O vice-prefeito de Girau do Ponciano, Severino Correia Cavalcante (PP), popularmente conhecido como Severino do Chapéu, procurou a equipe de reportagem do Minuto Arapiraca para denunciar o prefeito Fábio Aurélio (PSD) por crime de improbidade administrativa. Segundo o vice-prefeito, em apenas quatro contratos o gestor teria desviado mais de R$ 4 milhões dos cofres públicos.

Com vários documentos em mãos, o vice-prefeito citou a contratação de três empresas prestadoras de serviço. Segundo ele, para uma delas a Prefeitura pagou praticamente o dobro por um serviço feito pela metade. Nas outras duas os veículos contratados e locados nunca prestaram qualquer tipo de serviço ao Município.

CONTRATOS 

Uma das empresas citadas por Severino do Chapéu foi a Construtora Colibrir LTDA (CNPJ 04918243/0001-64), contratada pela Prefeitura no ano de 2013 para executar a reforma e ampliação de dez escolas do município. O contrato foi firmado no valor de R$ 1.578.580,25, mas, de acordo com o vice-prefeito, a empresa acabou recebendo dos cofres municipais a quantia de R$ 2,6 milhões, ou seja, R$ 1 milhão acima do valor contratado. Segundo Severino do Chapéu, a empresa teria concluído as obras em apenas cinco escolas do município.

Outra empresa citada pelo vice-prefeito foi a NEC Engenharia LTDA (CNPJ 17639463/0001-09) que, segundo ele, teria recebido R$ 1,7 milhão por um contrato firmado num valor bem abaixo, ou seja, em R$ 514.760,00. O contrato contemplaria a locação de máquinas pesadas que, segundo Severino do Chapéu, nunca trabalharam no município. “No contrato é discriminada a locação de escavadeira e motoniveladora, máquinas que o município já tem, fruto de doação do PAC. Já outras máquinas como retroescavadeira e motoniveladora nunca, sequer, deram uma hora de serviço em nosso município”, frisou.

O vice-prefeito ainda citou a empresa de razão social Luciano Lima Lopes LTDA ME (CNPJ 06097298/0001-89), contratada pela Prefeitura para a locação de veículos automotores e transportes escolares. Foram firmados dois contratos (34/2013 e 35/2013), com pagamentos mensais na ordem de R$ 357.013,70 e R$ 167.380,40, respectivamente. Com vigência de quatro meses, o valor global dos contratos totalizou R$ 2.097.676,40.

Mas, segundo Severino do Chapéu, a empresa nunca locou, sequer, um veículo ao município e que no endereço registrado nos contratos não funcionava uma empresa de locação, mas sim um lava jato.

O vice-prefeito denuncia ainda que o proprietário da empresa [Luciano Lima Lopes] chegou a ser preso recentemente em uma operação do Grupo Estadual de Combate às Organizações Criminosas (GECOC) do Ministério Público Estadual por suspeita na emissão de notas frias para algumas Prefeituras alagoanas.
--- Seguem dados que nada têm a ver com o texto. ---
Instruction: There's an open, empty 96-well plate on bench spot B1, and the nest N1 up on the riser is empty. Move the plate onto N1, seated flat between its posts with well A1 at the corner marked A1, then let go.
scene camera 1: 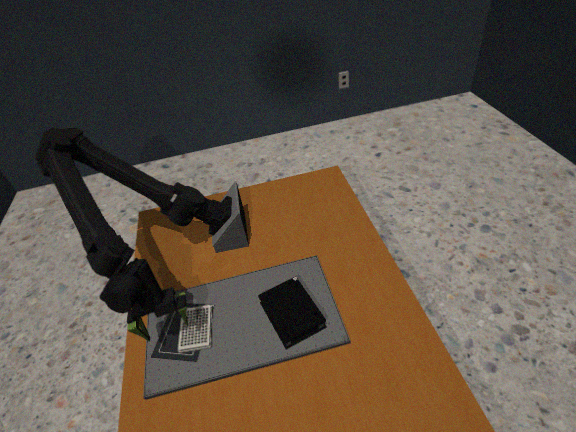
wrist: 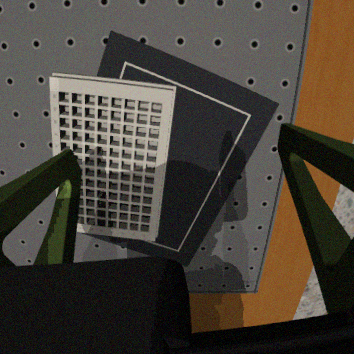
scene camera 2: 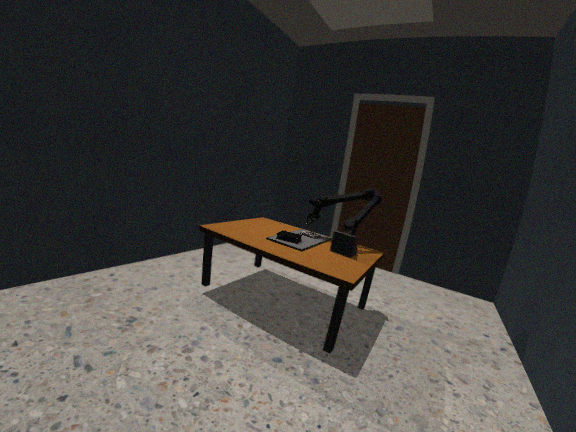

As denúncias feitas pelo vice-prefeito foram formalizadas ao Ministério Público de Contas do Estado de Alagoas e, de acordo com o parecer da Procuradora de Contas, Stella de Barros Lima Méro Cavalcante, foi determinada a apuração dos fatos pelo Pleno do Tribunal de Contas.

MOROSIDADE NO TC

Após o parecer do Ministério Público de Contas o processo foi remetido ao Tribunal de Contas do Estado de Alagoas, onde, segundo Severino do Chapéu, já deveria ter sido julgado através de votação.

O vice-prefeito alega que o processo entrou para ser votado no último dia 7 de junho, mas até agora encontra-se em poder do conselheiro Cícero Amélio, atitude que, segundo o vice-prefeito, representa um descumprimento do prazo regimental daquela Casa.

“Não entendo por qual motivo o conselheiro Cícero Amélio está adiando a votação desta denúncia, onde estão em jogo milhões desviados do povo. Agindo assim o conselheiro está prestando um desserviço ao Tribunal de Contas, à Justiça e ao povo alagoano”, desabafou.

Ainda de acordo com Severino do Chapéu o regimento do TCE diz que o conselheiro pode pegar um projeto para análise, mas deve devolver para a relatora em no máximo duas sessões. A decisão do Tribunal de Contas pode comprometer os direitos políticos do prefeito Fábio Aurélio, que busca a reeleição.

“Já são mais de trinta dias e o processo não foi votado. O povo de Girau não merece essa injustiça. Não vou desistir e se preciso irei à Brasília e ao CNJ para resolver esse impasse”, finalizou o vice-prefeito.